Search the entries below for "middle", and copy each line where it appears.

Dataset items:
______

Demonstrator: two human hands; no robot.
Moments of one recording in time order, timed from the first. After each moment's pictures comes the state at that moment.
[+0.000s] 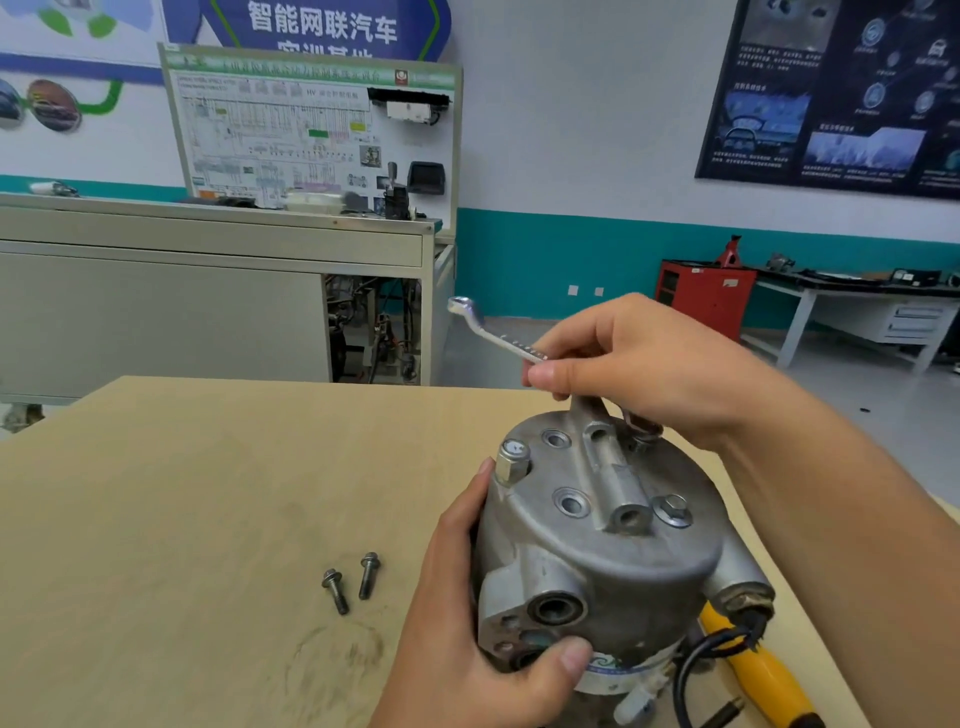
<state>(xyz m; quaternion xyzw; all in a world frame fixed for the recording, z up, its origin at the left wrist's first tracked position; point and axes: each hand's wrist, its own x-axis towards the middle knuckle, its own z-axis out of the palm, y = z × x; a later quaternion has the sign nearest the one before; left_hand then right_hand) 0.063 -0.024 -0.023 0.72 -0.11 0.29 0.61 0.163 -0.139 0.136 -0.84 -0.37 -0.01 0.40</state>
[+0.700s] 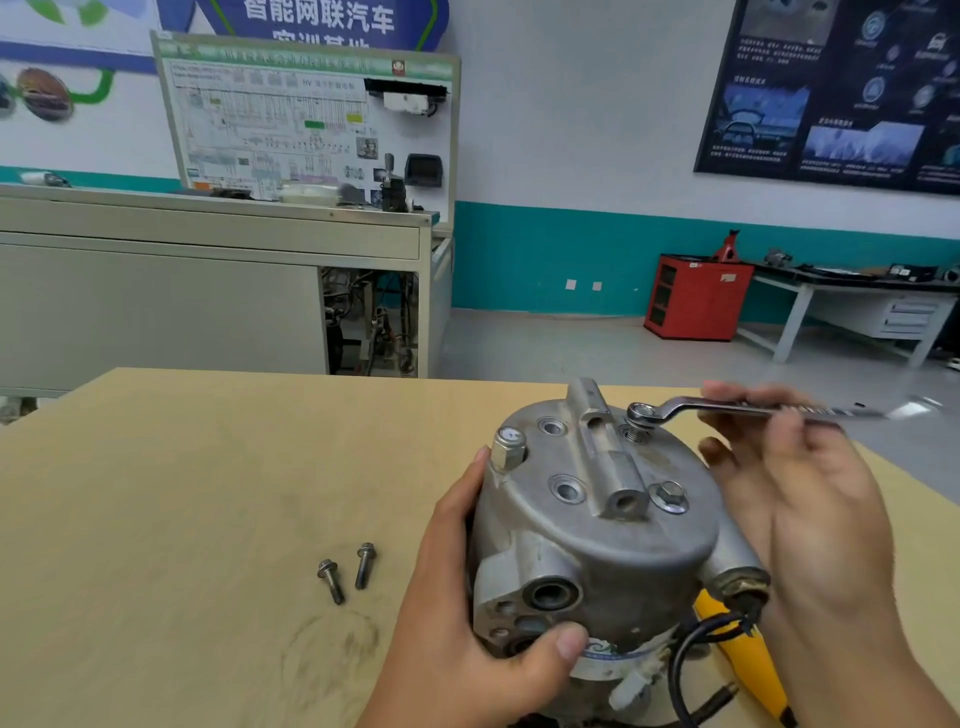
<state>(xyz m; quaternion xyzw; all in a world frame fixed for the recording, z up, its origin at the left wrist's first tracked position) 0.064 -0.022 -0.022 0.73 -0.11 0.29 0.60 0.138 -0.191 0.045 -0.46 -0.24 -0.16 0.84</state>
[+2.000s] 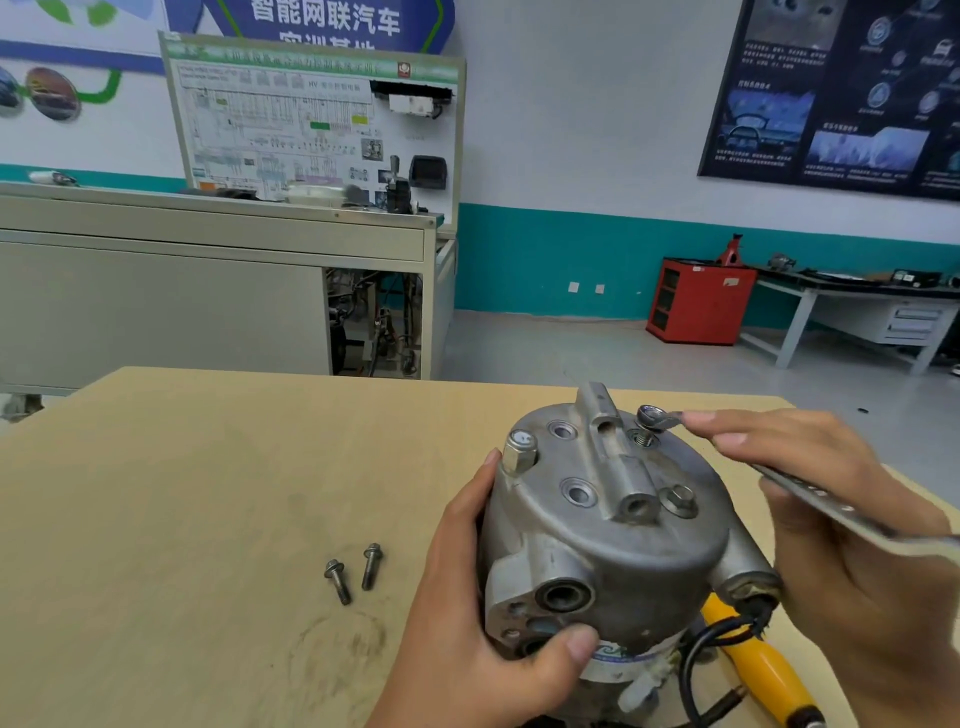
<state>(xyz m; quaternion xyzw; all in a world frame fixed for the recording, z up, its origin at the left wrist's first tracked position) 0.066 -0.021 -0.026 0.74 -0.11 0.28 0.60 0.142 -0.216 0.047 -0.65 -0.51 -0.41 0.39</state>
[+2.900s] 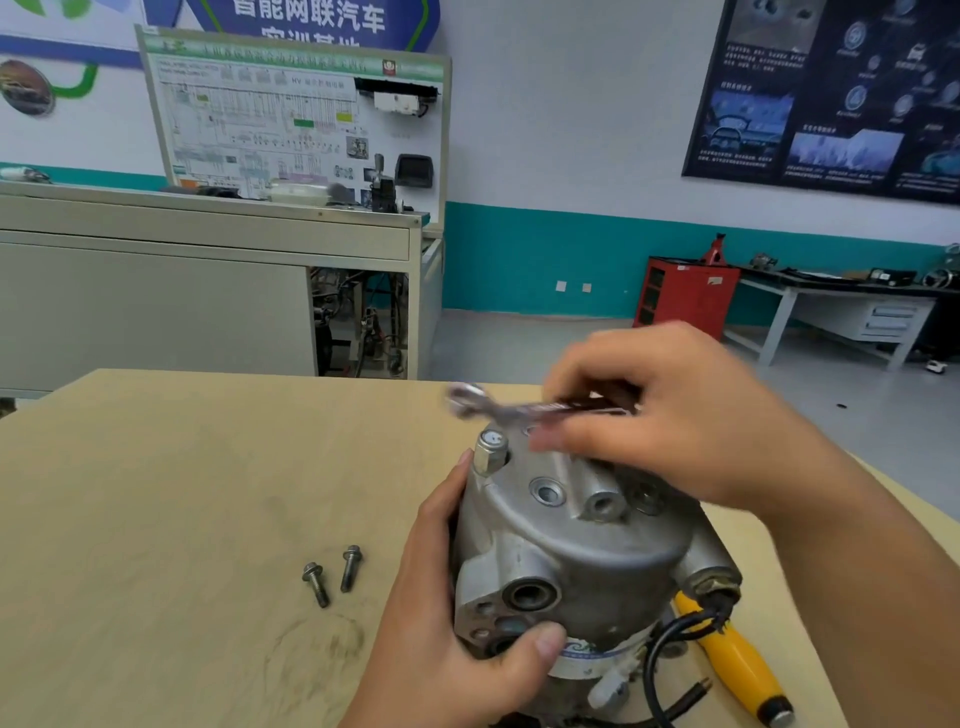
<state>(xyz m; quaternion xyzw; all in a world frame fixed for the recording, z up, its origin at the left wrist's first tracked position) 0.067 -0.023 -0.024 0.73 -0.13 0.29 0.61 0.135 -0.167 0.125 -0.79 -0.52 -0.16 0.29</state>
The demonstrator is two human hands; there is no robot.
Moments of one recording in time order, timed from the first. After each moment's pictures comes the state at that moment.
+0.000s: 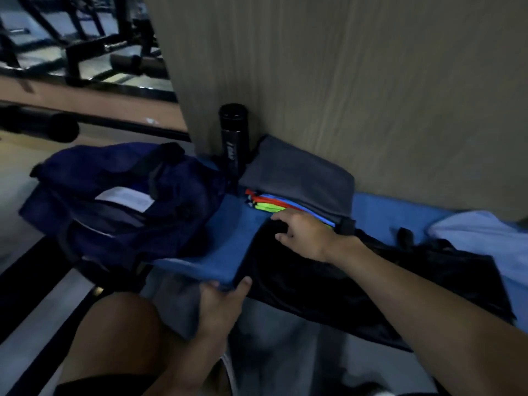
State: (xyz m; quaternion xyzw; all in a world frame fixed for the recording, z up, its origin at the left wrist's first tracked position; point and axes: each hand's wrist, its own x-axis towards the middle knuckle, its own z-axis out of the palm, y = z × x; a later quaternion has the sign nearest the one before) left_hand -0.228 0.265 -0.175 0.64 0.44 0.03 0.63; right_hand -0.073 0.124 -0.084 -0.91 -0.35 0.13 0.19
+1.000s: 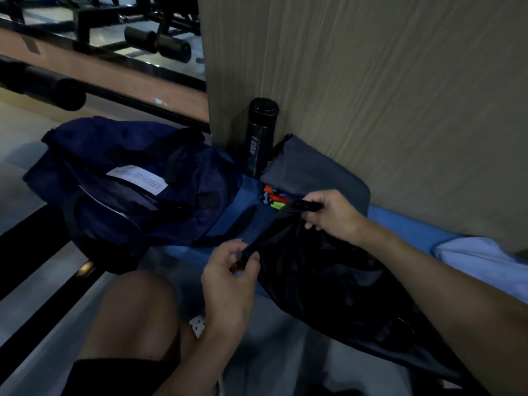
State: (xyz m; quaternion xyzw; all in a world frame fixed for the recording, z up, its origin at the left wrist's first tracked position) left_hand -0.235 0.264 -0.115 0.66 0.28 0.28 0.64; right_hand -0.043 0.127 -0.064 -0.87 -0.27 0.15 0.39
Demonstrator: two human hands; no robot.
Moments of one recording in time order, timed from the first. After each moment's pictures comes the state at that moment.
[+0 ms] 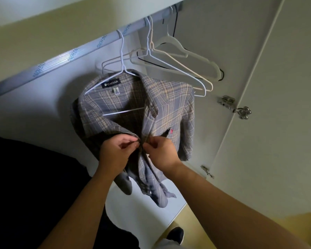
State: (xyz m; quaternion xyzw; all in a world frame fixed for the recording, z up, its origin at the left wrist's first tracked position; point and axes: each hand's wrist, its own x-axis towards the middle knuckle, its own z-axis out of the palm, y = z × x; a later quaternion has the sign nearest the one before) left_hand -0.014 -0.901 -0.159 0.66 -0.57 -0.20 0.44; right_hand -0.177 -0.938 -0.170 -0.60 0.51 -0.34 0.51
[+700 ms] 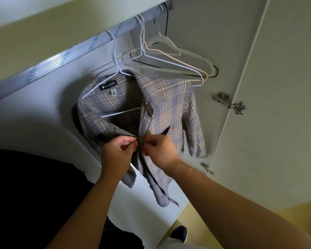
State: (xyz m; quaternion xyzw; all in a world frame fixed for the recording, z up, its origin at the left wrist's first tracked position) left_hand -0.028 -0.899 -0.159 0.68 -0.56 -0.16 0.44; right_hand -0.181 -0.935 -0.158 -0.59 0.50 -0.35 0.52
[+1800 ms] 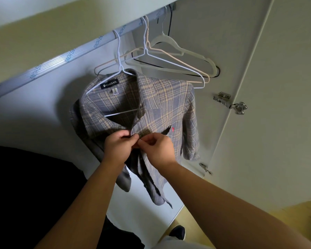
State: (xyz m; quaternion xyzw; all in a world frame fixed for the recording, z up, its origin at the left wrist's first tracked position) left_hand -0.023 -0.925 -0.157 0.69 -0.37 -0.36 0.51; right_hand -0.160 -0.931 -0.169 -0.53 0.54 -0.40 0.51
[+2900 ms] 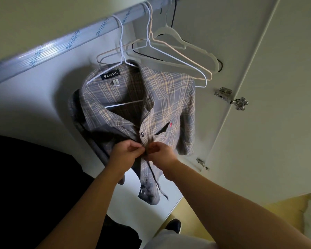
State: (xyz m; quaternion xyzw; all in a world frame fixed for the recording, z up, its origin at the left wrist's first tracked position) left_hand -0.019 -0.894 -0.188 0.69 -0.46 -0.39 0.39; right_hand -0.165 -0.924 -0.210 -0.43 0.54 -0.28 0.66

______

YOUR SOLUTION
<state>(xyz m; quaternion xyzw; all in a world frame fixed for the recording, z up, its origin at the left wrist's first tracked position; point and axes: each hand's wrist, its own x-axis towards the middle knuckle, its own z-axis out of the palm, y = z × x; a later quaternion has the sign nearest the one before; left_hand then right_hand) 0.063 -0.024 -0.023 0.72 -0.11 0.29 0.61 0.163 -0.139 0.136 -0.84 -0.37 -0.01 0.40</state>
State: (xyz m; quaternion xyzw; all in a world frame fixed for the recording, z up, its origin at the left wrist's first tracked position; point and axes: each hand's wrist, its own x-axis towards the middle knuckle, its own z-axis out of the palm, y = z × x; a later quaternion has the sign nearest the one before) left_hand -0.228 0.265 -0.175 0.64 0.44 0.03 0.63; right_hand -0.073 0.124 -0.084 -0.91 -0.35 0.13 0.19
State: (xyz m; quaternion xyzw; all in a world frame fixed for the recording, z up, its origin at the left wrist's first tracked position; point and axes: each hand's wrist, its own x-axis towards the middle knuckle, its own z-axis out of the palm, y = z × x; a later quaternion has the sign nearest the one before) left_hand -0.014 -0.901 -0.159 0.66 -0.57 -0.20 0.44; right_hand -0.177 -0.938 -0.170 -0.60 0.51 -0.34 0.51

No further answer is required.